--- START ---
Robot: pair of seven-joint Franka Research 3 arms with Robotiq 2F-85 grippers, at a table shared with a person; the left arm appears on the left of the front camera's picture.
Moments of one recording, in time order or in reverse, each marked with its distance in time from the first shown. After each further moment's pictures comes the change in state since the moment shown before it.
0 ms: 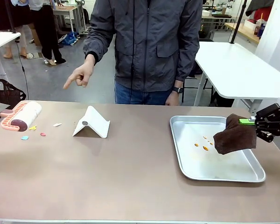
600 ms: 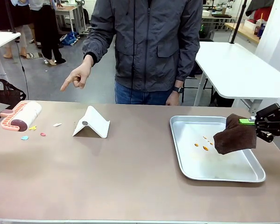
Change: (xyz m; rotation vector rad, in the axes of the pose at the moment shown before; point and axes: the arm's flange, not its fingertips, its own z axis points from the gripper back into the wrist) left arm 0.000 0.000 0.000 0.000 0.000 0.000; right arm 0.000 0.000 0.000 0.000 0.000 0.000
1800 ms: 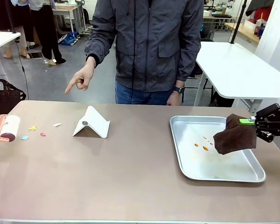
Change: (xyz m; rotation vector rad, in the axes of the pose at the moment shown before) left arm -0.003 0.029 0.075 0.328 -0.298 -0.003; right arm 0.000 0.000 0.000 0.000 0.000 0.000
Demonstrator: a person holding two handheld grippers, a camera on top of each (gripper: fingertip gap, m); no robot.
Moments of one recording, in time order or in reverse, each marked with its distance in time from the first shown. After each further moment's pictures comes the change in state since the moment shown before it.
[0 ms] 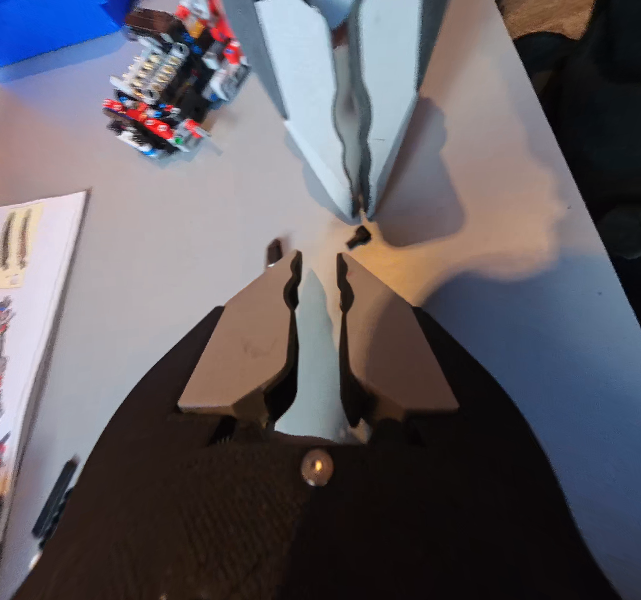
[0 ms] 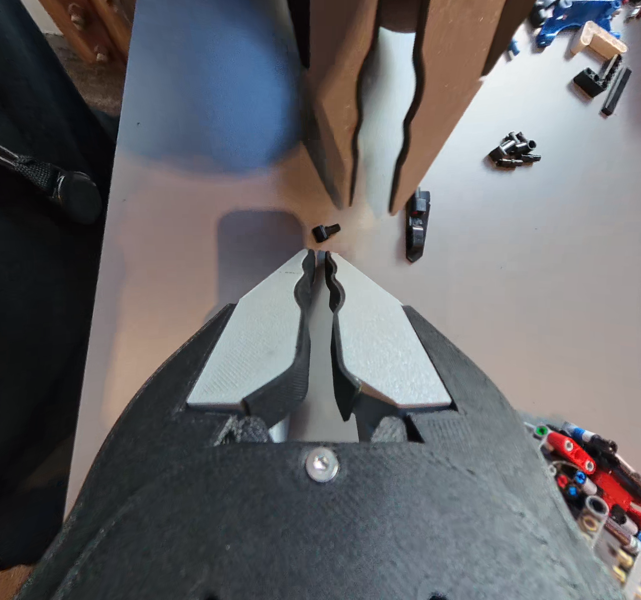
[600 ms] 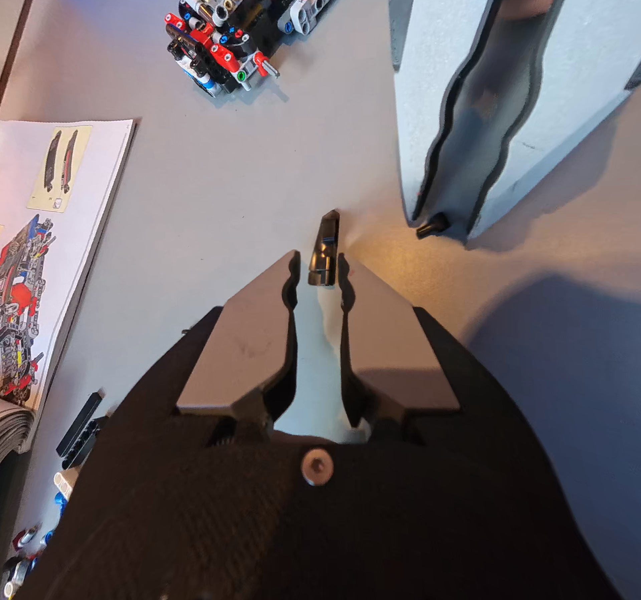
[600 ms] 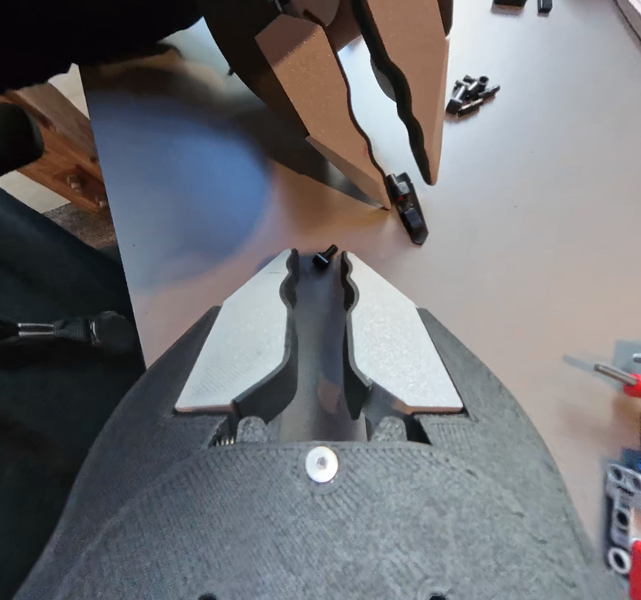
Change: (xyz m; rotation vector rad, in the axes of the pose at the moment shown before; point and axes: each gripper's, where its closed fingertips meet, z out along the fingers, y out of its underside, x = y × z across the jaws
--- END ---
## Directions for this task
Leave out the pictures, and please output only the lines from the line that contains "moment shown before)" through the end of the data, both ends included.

## Answer for the task
Change: (xyz m; rotation vector rad, in the axes of the pose at the moment shown before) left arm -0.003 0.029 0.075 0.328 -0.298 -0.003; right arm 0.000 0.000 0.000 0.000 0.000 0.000
Demonstrator: a person holding two handheld grippers, a camera on top of each (gripper: fingertip gap, m); no robot.
Moments of one recording, in time order or in reverse, each marked with its distance in time from the first shown. After each further moment's pictures comes the change in state since the moment shown before it.
[0 ms] 
[0 ms] 
[600 ms] 
[600 ms] 
Change: (xyz m; rotation vector rad, in the axes of the pose at the moment shown before; point and axes: each gripper's, where its closed fingertips meet, z out along the fingers, y out of its underside, x = y × z across the jaws

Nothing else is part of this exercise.